Sunday, 11 April 2021

Can Europe become a world leader in 6G?

by Harry Baldock, Total Telecom
Friday 26 February 21

Planning for the 6G era has already begun, with the European Commission announcing almost a billion euros in funding for 6G research

With 5G being rolled out around the country, the concept of a race for 5G supremacy is well established. While 5G technology itself is still in its infancy, a hierarchy is developing, with the South Korean market attaining a considerable lead on the global 5G stage.  But with political concerns playing an increasingly prominent role in the development of the global telecoms ecosystem, attaining ‘digital sovereignty’ is becoming increasingly important…

With 5G being rolled out around the country, the concept of a race for 5G supremacy is well established. While 5G technology itself is still in its infancy, a hierarchy is developing, with the South Korean market attaining a considerable lead on the global 5G stage. 

But with political concerns playing an increasingly prominent role in the development of the global telecoms ecosystem, attaining ‘digital sovereignty’ is becoming increasingly important. This is perhaps especially true for Europe, which sees itself caught in a technological tug-of-war between China and the US. 

To this end, the European Commission is announced that it is earmarking around €900 million for research into 6G technology. The 'Smart Networks and Services' project will coordinate 6G research under the Horizon Europe research and development subsidies, as well as supplementing existing work on 5G. These 5G projects include cross-border work to ensure interoperability between all 27 EU member states.

The industry is expected to at least match this public funding, leading to a total investment of at least €1.8 billion. Indeed, various European telcos have already expressed considerable interest in furthering their 6G research capabilities; in December last year, the Hexa-X 6G research group was set up with EU funding, featuring major players Ericsson, Orange, Telefonica, Intel, Siemans and Nokia.

But it is not only Europe who is working to build an early lead in the 6G. 

In 2019, for example, the Japanese government pledged around $2 billion to support private company research on 6G technology. Later, at the start of 2020, the Japanese Ministry of Internal Affairs and Communications announced plans to create a joint government–civilian research society on the future technology, with key players like NTT and Toshiba being invited to share their views later in the year.

Meanwhile, in China, ZTE and China Unicom are working together to explore the new technology. Speaking at last year’s 6G Wireless Summit event, Dr Fang Min, ZTE’s director of 6G research and collaboration, said that the new technology cannot be an afterthought, and would unlock a “new horizon” of communication, making full use of “the terahertz, the light, the molecular, the brain cloud, and the qubit.” 

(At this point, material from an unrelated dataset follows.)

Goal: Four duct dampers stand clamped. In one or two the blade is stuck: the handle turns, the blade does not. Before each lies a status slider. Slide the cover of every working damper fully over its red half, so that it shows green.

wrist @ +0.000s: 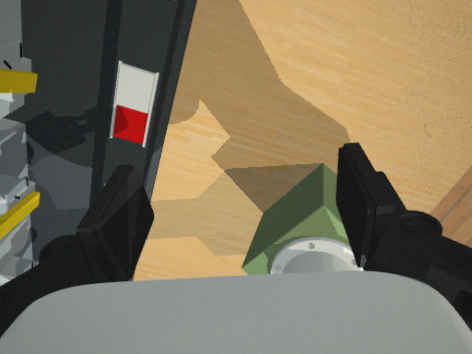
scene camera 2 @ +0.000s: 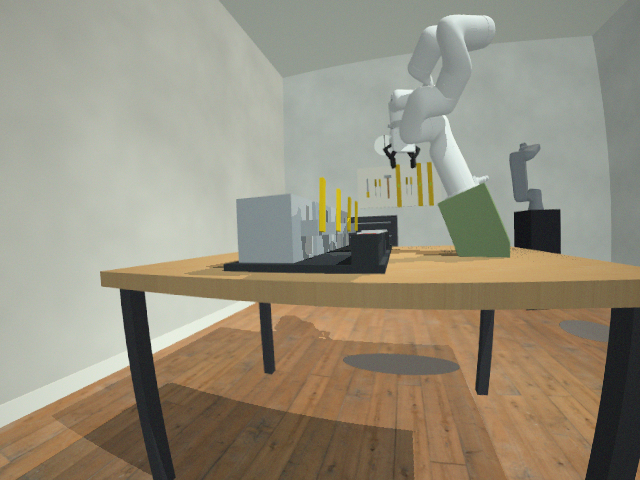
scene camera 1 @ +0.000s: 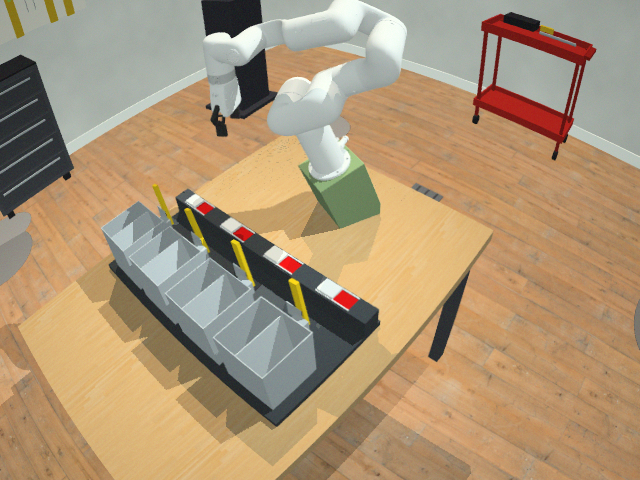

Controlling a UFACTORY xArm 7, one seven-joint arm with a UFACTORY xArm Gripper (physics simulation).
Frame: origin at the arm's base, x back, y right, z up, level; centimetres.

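Seen in the pictures: gripper, fingertip midpoint: (wrist: 238, 182) (scene camera 2: 403, 167) (scene camera 1: 229, 126); arm's base, origin of the base link: (scene camera 2: 463, 195) (scene camera 1: 329, 164).
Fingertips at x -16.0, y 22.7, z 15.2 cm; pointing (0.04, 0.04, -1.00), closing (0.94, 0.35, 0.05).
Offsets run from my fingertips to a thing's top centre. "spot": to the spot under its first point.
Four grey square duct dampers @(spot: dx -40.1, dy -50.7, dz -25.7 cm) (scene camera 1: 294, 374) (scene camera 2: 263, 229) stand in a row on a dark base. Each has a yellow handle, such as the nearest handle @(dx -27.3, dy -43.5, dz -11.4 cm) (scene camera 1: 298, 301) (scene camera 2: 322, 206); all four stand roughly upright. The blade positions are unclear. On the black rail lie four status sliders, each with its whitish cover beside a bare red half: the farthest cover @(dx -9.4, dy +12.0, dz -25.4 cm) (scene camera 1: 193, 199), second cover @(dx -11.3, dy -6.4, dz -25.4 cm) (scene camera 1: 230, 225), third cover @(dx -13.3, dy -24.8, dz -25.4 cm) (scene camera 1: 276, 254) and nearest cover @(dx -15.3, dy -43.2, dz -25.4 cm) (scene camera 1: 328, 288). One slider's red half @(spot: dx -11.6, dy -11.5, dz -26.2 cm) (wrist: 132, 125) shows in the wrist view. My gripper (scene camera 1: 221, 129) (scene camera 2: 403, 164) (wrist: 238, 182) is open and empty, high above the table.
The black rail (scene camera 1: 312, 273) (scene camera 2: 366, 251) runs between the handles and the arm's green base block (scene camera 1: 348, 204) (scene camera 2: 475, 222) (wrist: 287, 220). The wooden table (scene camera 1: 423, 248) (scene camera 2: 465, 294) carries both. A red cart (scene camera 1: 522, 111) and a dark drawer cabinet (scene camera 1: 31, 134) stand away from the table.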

The development of 6G is, of course, still in the very early stages, with standards not expected to be developed until 2025. What exactly the new technology might entail is still being determined. Where many have spoken about 5G being all about seamless, real-time communication between machines, 6G is being heralded as allowing an integration of the human brain with computers, with NTT suggesting 6G will make it "possible for cyberspace to support human thought and action in real time through wearable devices and micro-devices mounted on the human body". For now, all that is certainly clear is that it will be orders of magnitude faster than 5G.

Rollout of the technology is not expected to begin until 2030. Nonetheless, the time to begin planning is now. 5G is beginning to show the true value of early adoption and 6G will be no different. The new technology is an opportunity for Europe to redefine its technological position on the world stage and, with dreams as big as that, you can never start research too early.